L’enquête révèle en outre que les médecins généralistes attachent une importance accrue aux problèmes de burn-out. « Mais les médecins du travail font peu de préconisations, note Eloïse Bajou, et la médecine hospitalière ne voit pas souvent ces patients-là. » Autre phénomène mis en cause dans les entretiens par mail, le harcèlement, professionnel ou sexuel, « mais les syndicats interrogés répondent que cela a toujours existé. Et il n’y a pas vraiment de sanction, car cela reste toujours extrêmement tabou de parler de la souffrance au travail, cela peut avoir des répercussions à long terme sur la carrière. Le milieu journalistique reste très marqué par la performance, l’image du grand reporter avec son gilet à poches. Et souvent la solution est de dire : quittez le journalisme« .

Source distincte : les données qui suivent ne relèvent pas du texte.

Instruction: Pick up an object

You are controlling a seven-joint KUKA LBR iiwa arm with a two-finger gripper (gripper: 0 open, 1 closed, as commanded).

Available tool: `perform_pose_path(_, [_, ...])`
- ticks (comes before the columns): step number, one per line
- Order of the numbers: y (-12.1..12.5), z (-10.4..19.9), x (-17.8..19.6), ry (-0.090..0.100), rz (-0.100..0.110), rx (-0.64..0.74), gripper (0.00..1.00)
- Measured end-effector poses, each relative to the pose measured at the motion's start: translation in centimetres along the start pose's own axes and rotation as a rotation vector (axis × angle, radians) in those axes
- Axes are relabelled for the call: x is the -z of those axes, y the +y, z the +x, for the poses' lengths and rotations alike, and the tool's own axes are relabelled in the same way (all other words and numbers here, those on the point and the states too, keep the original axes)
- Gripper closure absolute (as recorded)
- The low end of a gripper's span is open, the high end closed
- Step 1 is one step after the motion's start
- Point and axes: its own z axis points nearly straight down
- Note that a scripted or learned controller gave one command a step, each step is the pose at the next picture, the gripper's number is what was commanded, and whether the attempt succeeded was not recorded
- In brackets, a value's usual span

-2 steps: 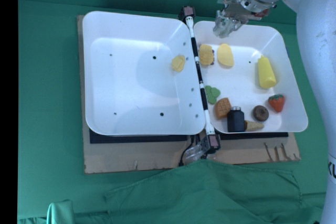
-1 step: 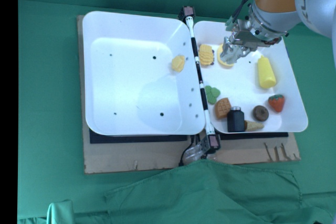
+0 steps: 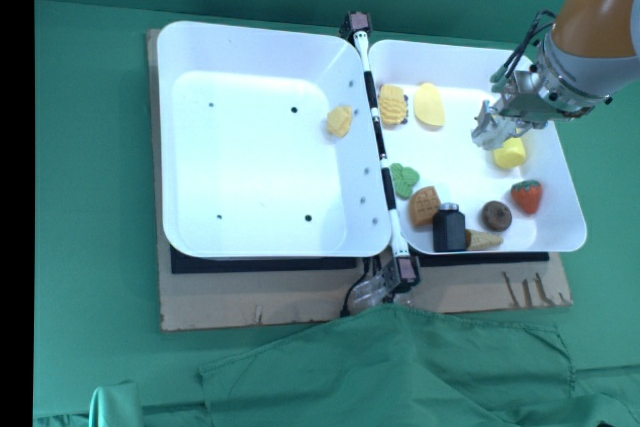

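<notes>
Two smooth shallow white bins

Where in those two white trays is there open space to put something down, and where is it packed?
The left bin is nearly all bare floor; one small yellow piece sits by its right wall. The right bin is crowded: toys line its left side and front edge, the gripper hangs over the yellow block. A modest bare patch lies mid-floor, left of the strawberry.
</notes>
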Motion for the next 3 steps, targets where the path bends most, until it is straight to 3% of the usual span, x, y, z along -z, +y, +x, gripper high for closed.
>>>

Mais alors, quelles sont les solutions ? La fin du débat tracera plusieurs pistes. La reconversion pure et simple ? Lorsqu’elle se produit, c’est principalement « vers l’enseignement, ou la communication, ou encore des métiers parallèles, comme le marketing. Mais beaucoup disent que si on leur propose  quelque chose de vraiment sympa, ils retournent au journalisme. » Les nouvelles formes d’activité, notamment celles imposées par le virus, comme le télétravail ? « Nous avons posé la question de l’incidence du virus à des journalistes, il y a eu deux sortes de réponses, dit Jean-Marie Charon. Les pigistes et CDD disent que s’il n’y a plus de boulot, ils partent. Et ceux à qui on a proposé du chômage partiel ont dit : plus de boulot, enfin tranquilles ! A noter aussi que confinement et télétravail ont aggravé le problème « métier assis » et on nous dit: ce n’est pas ce que je voulais. » Par ailleurs, certains journalistes ont été obligés d’adapter leur  secteur ou  spécialité, la pandémie supprimant ou augmentant le nombre des événements qu’ils traitaient: ainsi les sportifs, le domaine culturel, celui de la santé, etc…

Sans doute faut-il aussi que les rédactions se soucient davantage des risques de burn-out pour certaines activités et fonctions. Pour Eloïse Bajou, « il faudrait créer un environnement « déstigmatisant », comprendre ce qui a mené à certaines situations, garantir qu’il n’y aura pas de perte de revenus si la personne s’arrête… »
Gabriel Taïeb a conclu la rencontre en remerciant les participants de Bordeaux et aussi ceux intervenus sur Zoom dans la salle du Club, et en annonçant la suite du groupe de parole le mois prochain avec l’association L’Burn.